■ **WORK TASK**: Line by line, restate the material word for word, omitting any image.

■ **SUPPLIED INFORMATION**:

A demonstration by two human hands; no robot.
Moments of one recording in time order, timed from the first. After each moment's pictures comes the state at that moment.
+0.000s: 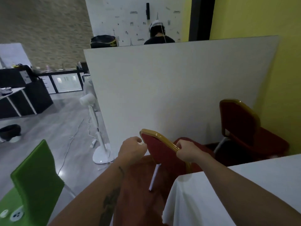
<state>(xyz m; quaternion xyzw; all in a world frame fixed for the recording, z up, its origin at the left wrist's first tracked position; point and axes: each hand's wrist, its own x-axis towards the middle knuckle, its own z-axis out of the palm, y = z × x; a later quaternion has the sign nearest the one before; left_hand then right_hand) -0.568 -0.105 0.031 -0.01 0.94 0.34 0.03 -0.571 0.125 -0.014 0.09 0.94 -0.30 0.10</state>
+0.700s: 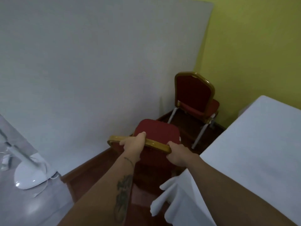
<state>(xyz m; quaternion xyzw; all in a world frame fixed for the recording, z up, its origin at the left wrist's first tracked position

■ **WORKED SOLUTION**:
A demonstration by two human hands; no robot.
Moments of one recording in time order, timed from the first. After each moment's pictures comes the state at that moment.
+0.000s: 
<state>(xyz m; quaternion xyzw; all in a world frame fixed for the recording, z up, its origin at the left wrist's first tracked position; point and axes: each hand's wrist, its own x-axis towards the middle knuckle, its own z-axis out of the palm, y = z × x; a later quaternion has the sign nearest the one before; left_hand then right_hand) -0.568 -0.105 0.031 -0.01 0.94 0.34 0.03 -0.571 0.125 -0.014 0.09 0.94 -0.30 0.10</state>
+0.700s: 
<state>(xyz m; quaternion xyzw; all in a world frame fixed for the recording, z up, its origin at the left wrist's first tracked position

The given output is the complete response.